Vltava Nehri'nin etrafına kurulu olan kent sahip olduğu birbirinden güzel mimari esintileri ile tam bir Ortaçağ kenti havasına sahip. Şehrin tarihi meydanı UNESCO listesinde yer almakta. Bu yüzden şehri ziyaret ederken ikiye ayırmak lazım. Önceliği Prag'ın tarihi yüzüne verelim: Charles Köprüsü, şehrin tarihi kısmıyla Lesser Town'ı birleştiriyor. İnşaatı 14. yüzyılda başlayan köprü, Prag'taki en güzel yapılardan biri. Oldukça turistik olan bu köprü gece gündüz müzisyenler ve eserlerini satan ressamlarla dolu. 1257'de kurulan, Prag'ın en iyi tasarlanmış bölgelerinden olan Malaa Strana, 'Lesser Town' olarak da biliniyor. Önceleri tüccarların ve zanaatkârların merkeziyken, şimdilerde bölgede publar, restoranlar ve hediyelik alışveriş mağazaları bulunuyor.
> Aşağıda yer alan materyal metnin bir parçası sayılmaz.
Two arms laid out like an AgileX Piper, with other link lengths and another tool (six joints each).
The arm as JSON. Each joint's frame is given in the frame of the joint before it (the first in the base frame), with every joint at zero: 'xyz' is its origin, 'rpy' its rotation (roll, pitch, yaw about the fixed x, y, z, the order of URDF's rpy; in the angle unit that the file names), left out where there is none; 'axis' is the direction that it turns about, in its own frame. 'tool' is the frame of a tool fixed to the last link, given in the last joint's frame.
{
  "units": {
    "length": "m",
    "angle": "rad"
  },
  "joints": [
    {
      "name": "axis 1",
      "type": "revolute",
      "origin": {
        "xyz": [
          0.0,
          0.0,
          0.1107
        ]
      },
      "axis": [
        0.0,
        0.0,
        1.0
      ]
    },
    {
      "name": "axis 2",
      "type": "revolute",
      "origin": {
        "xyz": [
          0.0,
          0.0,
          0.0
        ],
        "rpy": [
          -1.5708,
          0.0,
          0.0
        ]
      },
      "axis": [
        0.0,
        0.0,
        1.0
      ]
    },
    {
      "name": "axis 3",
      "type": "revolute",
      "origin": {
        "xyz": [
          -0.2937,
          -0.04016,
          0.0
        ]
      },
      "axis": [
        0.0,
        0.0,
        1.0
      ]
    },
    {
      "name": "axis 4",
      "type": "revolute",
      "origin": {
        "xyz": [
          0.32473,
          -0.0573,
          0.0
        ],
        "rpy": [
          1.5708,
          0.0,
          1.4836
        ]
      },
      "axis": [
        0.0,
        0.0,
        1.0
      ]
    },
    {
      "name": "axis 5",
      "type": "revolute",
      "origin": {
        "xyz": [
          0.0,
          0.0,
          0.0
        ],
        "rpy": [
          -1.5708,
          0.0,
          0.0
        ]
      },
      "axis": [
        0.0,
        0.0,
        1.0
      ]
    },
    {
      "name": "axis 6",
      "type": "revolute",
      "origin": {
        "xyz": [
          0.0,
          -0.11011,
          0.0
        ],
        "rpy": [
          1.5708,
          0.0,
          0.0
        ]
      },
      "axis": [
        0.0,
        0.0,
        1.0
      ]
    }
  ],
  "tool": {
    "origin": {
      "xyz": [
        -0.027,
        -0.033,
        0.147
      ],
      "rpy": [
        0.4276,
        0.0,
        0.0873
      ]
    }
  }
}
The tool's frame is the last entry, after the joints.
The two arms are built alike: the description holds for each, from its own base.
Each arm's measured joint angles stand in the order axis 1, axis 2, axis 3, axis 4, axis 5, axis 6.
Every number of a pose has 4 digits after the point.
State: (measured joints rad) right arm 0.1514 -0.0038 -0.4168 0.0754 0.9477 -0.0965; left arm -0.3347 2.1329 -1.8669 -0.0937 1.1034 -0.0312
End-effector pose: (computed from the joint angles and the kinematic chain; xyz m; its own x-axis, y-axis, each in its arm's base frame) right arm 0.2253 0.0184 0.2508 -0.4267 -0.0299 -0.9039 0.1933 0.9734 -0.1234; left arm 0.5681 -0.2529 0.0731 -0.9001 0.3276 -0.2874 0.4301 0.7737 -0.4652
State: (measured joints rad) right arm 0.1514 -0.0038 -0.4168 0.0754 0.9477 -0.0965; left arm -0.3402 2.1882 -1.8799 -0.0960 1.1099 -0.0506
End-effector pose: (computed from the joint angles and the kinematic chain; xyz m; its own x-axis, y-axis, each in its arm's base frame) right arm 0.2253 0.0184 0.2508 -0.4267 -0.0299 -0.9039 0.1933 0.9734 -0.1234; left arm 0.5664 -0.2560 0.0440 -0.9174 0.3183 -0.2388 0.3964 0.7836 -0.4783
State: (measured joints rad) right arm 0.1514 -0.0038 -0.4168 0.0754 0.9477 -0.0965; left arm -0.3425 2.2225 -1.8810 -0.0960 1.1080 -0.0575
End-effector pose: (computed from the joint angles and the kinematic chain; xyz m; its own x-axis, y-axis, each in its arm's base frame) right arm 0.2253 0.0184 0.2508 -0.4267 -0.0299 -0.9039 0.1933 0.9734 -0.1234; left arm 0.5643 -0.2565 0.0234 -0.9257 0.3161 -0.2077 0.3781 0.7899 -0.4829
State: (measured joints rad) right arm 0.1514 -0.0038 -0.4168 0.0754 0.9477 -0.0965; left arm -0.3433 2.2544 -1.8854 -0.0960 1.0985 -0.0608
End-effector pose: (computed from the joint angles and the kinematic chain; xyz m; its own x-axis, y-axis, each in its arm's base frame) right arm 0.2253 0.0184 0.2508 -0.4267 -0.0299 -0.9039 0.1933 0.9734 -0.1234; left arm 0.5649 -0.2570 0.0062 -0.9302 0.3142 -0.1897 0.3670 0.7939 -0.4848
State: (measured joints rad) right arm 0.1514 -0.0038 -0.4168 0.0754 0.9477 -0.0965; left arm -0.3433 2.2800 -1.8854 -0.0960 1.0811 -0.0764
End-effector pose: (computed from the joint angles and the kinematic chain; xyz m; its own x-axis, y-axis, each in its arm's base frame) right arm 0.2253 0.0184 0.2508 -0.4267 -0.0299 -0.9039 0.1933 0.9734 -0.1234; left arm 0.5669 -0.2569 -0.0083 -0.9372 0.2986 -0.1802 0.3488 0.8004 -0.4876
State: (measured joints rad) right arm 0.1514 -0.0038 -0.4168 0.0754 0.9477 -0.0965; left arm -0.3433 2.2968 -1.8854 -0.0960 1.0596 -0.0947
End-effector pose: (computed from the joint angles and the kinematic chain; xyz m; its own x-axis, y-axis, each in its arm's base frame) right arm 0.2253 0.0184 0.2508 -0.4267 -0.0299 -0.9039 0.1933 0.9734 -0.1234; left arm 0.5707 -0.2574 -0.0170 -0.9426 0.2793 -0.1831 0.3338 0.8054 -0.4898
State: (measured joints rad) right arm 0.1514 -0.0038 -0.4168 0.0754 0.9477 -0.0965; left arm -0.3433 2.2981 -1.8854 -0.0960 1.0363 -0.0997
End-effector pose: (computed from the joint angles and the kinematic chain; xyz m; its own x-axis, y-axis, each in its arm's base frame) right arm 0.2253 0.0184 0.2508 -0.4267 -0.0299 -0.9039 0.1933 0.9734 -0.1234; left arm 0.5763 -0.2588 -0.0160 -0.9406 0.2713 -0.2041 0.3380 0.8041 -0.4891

Prag, yüzyıllar boyunca Yahudilerin yoğun olarak yerleştiği yerlerden biri olmuş. Kentte yer alan Josefov adlı bölüm ise Yahudilerin izlerini en çok taşıyan bölgelerden biri. Şehrin tarihi bölümüne de yakın olan bölgeye ilk defa 12. yüzyılda Museviler tarafından yerleşilmiş. Şu an Jewish Museum'da Yahudi tarihine tanıklık etmiş objeler sergileniyor. Bölgede, eski bir Yahudi mezarlığı da bulunuyor. Aynı zamanda Prag fotoğraf meraklıları için de tam bir cennet. Bu yüzden Prag'a hakim bir tepe olan Petrin Tepesi fotoğrafa meraklı olanların sevdiği bir nokta. Tepe, üzerinde kurulu olan bir televizyon kulesi ve minyatür Eyfel Kulesi ile tanınmakta ve tüm şehri tepeden gören, nefis bir manzaraya sahip. Bir diğer fotoğraf noktası ise Golden Lane. Prag Kalesi'nde yer alan küçük bir sokak burası. Bir efsaneye göre simyacılar sokaktaki metali altına dönüştürmeye çalışmışlar. 15. yüzyıldan kalma olan Golden Lane'de çok güzel fotoğraf veren 11 tarihi ev bulunuyor. Prag Kalesi'nde bulunan Kraliyet Bahçesi şehrin en güzel yerlerinden biri. 16. yüzyılda kalede yaşayanlar için oluşturulan bahçe ancak 2002 yılında ziyarete açılmış.
PRAG'IN ÇAĞDAŞ YÜZÜ
Prag'da yeni yeni yerel modern ve çağdaş sanatçılarının işlerinin sergilendiği galeriler açılmaya başladı. Ancak şehrin biraz dışında bulunan Çağdaş Sanatlar Merkezi (DOX), dünya standartlarında bir mekân. Endüstriyel bölgeye yakın olan Poupetova'da yer alıyor. Büyük beyaz binasında, yılın her zamanı birçok sergi var ve satış mağazasında görülmeye değer objeler satılıyor. Dünyaca ünlü mimar Frank Gehry tarafından 1996'ların sonunda tasarlanan Dancing House (Fred and Ginger diye de biliniyor) oldukça tartışmaya yol açsa da bu tarihi şehre çok yakışmış ve şehrin hâlâ yaşadığını hissettiriyor insana. "Sanat, tarih iyi hoş ama..." diye düşünmeye başlayıp, bir müddet sonra kristal, cam ve matruşka satan turistik dükkanlardan sıkılırsanız kendinizi hem dünya markalarının hem de çağdaş Praglı tasarım ve modacılarının dükkanlarını bulacağınız Parizska Caddesi'ne atmalısınız. Prada, Louis Vuitton gibi markaların arasında Kubista Gallery, Simple Concept Store gibi dükkanlarında yerel tasarımcıların markaları da satılıyor. Konaklamak için diğer Avrupa ve dünya şehirlerine göre oldukça uygun fiyatlar sunduğu için Mandarin, Boscolo, Kempinski gibi bir çok otel olsa da şehrin en iyisi olarak önereceğim otel Four Seasons Prag. Tam Charles Bridge'ın yanında yani şehrin kalbinde yer alan otel Barok, Rönesans, klasik ve çağdaş stilde dört ayrı binanın birbirine bağlanmasından oluşuyor ve şehrin tarihine tanıklık ediyor adeta.